[What is needed]
Set down every entry once more, exactly as it appears.

[Dataset excerpts]
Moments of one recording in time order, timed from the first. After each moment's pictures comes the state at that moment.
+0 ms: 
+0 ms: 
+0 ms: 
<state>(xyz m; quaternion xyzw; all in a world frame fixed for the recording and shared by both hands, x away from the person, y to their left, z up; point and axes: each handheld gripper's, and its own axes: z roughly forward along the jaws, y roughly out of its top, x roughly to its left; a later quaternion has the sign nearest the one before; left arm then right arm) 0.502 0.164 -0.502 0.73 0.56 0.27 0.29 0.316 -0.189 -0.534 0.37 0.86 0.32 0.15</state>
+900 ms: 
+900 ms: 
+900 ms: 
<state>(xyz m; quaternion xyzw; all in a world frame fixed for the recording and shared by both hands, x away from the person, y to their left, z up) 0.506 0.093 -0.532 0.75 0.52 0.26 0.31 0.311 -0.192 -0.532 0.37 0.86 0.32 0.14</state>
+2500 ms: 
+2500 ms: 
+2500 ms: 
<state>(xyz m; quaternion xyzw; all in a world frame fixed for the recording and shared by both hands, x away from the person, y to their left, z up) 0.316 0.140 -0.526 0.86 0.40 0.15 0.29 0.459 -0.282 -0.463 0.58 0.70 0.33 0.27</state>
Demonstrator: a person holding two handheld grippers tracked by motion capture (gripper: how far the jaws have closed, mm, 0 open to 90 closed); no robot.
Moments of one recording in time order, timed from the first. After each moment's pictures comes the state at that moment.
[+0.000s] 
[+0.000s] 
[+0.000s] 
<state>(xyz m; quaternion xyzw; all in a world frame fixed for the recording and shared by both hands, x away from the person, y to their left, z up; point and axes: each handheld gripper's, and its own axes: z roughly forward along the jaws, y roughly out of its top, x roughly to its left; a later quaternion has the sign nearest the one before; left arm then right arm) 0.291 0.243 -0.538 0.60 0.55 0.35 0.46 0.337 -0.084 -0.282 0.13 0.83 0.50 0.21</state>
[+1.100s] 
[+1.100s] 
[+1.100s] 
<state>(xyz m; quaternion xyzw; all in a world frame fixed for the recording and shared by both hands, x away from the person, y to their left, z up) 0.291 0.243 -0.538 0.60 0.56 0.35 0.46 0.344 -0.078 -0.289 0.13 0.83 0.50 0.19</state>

[Solution for this exercise]
Moments of one recording in time order, timed from the first. After each moment's pictures comes the state at that moment.
+0 ms: 
+0 ms: 
+0 ms: 
<state>(xyz m; quaternion xyzw; all in a world frame fixed for the recording and shared by both hands, x away from the person, y to their left, z up; point and axes: each handheld gripper's, and its own axes: z roughly forward along the jaws, y roughly out of its top, x roughly to its left; a later quaternion has the sign nearest the one before; left arm then right arm) 0.502 0.164 -0.502 0.73 0.56 0.27 0.29 0.316 -0.189 -0.534 0.37 0.86 0.32 0.15</state>
+900 ms: 
+900 ms: 
+900 ms: 
<state>(xyz m; quaternion xyzw; all in a world frame fixed for the recording and shared by both hands, x away from the person, y to their left, z up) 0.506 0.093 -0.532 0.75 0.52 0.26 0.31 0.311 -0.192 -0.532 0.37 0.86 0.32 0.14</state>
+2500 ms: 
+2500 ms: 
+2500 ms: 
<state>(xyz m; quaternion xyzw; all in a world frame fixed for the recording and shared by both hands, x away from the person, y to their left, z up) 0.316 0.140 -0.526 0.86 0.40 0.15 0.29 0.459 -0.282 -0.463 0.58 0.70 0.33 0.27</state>
Demonstrator: a person holding two handheld grippers tracked by motion capture (gripper: how far the jaws have closed, mm, 0 open to 90 closed); no robot.
Moments of one recording in time order, timed from the first. After each moment's pictures comes the state at that moment.
[+0.000s] 
[+0.000s] 
[+0.000s] 
<state>(xyz m; quaternion xyzw; all in a world frame fixed for the recording and shared by both hands, x away from the person, y to their left, z up; point and axes: each handheld gripper's, and its own axes: z roughly forward along the jaws, y roughly out of its top, x roughly to its left; a later quaternion has the sign nearest the one before; left arm then right arm) 0.291 0.243 -0.538 0.60 0.55 0.35 0.46 0.337 -0.084 -0.282 0.13 0.83 0.50 0.21</state>
[+1.100s] 
[+1.100s] 
[+1.100s] 
<state>(xyz m; quaternion xyzw; all in a world frame fixed for the recording and shared by both hands, x away from the person, y to their left, z up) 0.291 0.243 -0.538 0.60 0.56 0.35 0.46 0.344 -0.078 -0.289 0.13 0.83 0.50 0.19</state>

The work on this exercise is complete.